Dateline. Second Saturday in October. The man of the house is watching ESPN College Gameday right when Corso is going to put one of the mascot heads on, and make a fool out of himself. It is a weekly ritual that all College Football fans should know well. The spectacle is interrupted by a doorbell. The doorbell has been a nuisance of late, and mostly this is due to the dreaded "ding dong ditch." The ding dong ditch while important in the annals of youth activities is not the main point of focus in this story. Another PSA for another time. The boy was sent to answer the door, because that's normally why the doorbell rings. They're looking for the boy, not for the man of the house. Sad but true statement. Once upon a time, a long, long, time ago when the doorbell rang the excitement level rose, but these days it is more of a nuisance. The boy opened the door, and said "Dad, you need to come look at this." Those are words that you never want to hear.
The walk to the door to check what was undoubtedly quite an area of concern for the boy was a long one. What could be waiting on the outside of that door? What caused the young man to react so strongly? What's for lunch? Why is this happening to me? All important questions that needed to be answered. Upon arrival it became immediately obvious that someone had been busy. Really busy. Toilet paper littered the yard, but no one was anywhere to be found. It was a combination ding dong ditch - toilet paper yard rolling double shot. The culprit had fled the scene, and left their handiwork behind. I began to pick up all the toilet paper, and I found a box underneath the tire of my Nissan Xterra parked in the driveway. The box had a note attached that read, "Sorry for the prank. Here's some candy." The box was labeled with the ever familiar "Sour Patch Kids" logo. I am a fan of the "Sour Patch Kids" candy, but the prankster did not leave candy. The box contained rocks. How thoughtful. My son and I continued to rid the yard of its toilet papered state.
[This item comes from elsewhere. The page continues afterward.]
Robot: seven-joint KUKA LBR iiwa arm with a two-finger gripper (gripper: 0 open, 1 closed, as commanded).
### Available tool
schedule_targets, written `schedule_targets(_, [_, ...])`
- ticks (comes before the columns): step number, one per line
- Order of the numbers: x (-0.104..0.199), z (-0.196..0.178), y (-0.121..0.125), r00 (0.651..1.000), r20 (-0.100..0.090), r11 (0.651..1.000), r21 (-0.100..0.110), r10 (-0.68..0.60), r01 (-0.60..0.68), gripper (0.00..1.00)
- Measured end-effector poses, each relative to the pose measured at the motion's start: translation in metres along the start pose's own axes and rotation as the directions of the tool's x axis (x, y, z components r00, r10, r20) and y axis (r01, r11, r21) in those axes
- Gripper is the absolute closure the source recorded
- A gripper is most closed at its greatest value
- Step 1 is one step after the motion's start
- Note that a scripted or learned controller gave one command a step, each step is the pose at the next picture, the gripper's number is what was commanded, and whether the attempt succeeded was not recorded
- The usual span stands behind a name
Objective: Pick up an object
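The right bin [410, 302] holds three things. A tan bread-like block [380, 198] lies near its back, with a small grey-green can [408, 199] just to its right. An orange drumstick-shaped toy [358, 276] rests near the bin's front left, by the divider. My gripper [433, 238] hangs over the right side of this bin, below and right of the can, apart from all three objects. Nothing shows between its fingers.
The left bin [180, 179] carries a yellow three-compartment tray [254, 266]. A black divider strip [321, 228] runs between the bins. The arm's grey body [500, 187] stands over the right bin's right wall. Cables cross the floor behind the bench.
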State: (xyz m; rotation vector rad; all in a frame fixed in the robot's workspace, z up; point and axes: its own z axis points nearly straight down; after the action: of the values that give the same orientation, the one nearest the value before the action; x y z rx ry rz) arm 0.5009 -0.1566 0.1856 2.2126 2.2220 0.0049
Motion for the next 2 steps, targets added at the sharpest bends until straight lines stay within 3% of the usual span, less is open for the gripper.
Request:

As we were wrapping up our cleaning process I noticed a very familiar item laying in the driveway. Steve Jobs greatest creation. Normally stray iPhones don't just pop up in one's driveway, but on this day it happened. Could it be that the culprit had left the iPhone? I thought it was a very likely scenario. Just as I picked up the device it began to ring. Here we go. I immediately said, "Hello." No answer. Click. Hung up. A few minutes later the phone rang once more. I answered again, but this time a response was heard. "I told her not to do it. She was the one that rolled your yard." Undoubtedly, it is en vogue to not only roll yards, but to perform the prank on boys that you like. Back in the day a good old, "Check Yes or No" would do fine, but things are much different these days. They knew that the gig was up, and that they were caught. I agreed to give back the iPhone if the perpetrators returned to clean my yard of the toiletry debris. They agreed. As if they had a choice. I had them right where I wanted them.
The prankster paraphernalia was stacked up waiting when the young ladies walked up to the driveway. A look of embarrassment combined with shame covered their faces. The words "We're so sorry" kept falling from their lips, but their eyes told a different story. The retrieval of the phone was the goal here, and I knew that. I gave them a brief sermon on why they shouldn't do this sort of thing, but it probably went in one ear and out the other. Finally, I extended my hand with the phone and said, "Do me a favor, the next time you go and roll somebody's yard - Don't leave your phone in the driveway."
The moral of our story is simple. Outside of the obvious, not leaving phones at the scene of a crime, one should never wear white after labor day. Sorry, wrong moral. I'm sure you could pick plenty of lessons from this story. Don't roll yards, but if you do use good toilet paper, because bad/cheap toilet paper can be a handle to clean up. Don't let your blonde hair-blue eyed son out in the daylight, because little girls are bound to come around. Don't watch Lee Corso put on the stupid mascot head on a College Football Saturday. I could go on and on, but I'll Just Say No! That's all I got.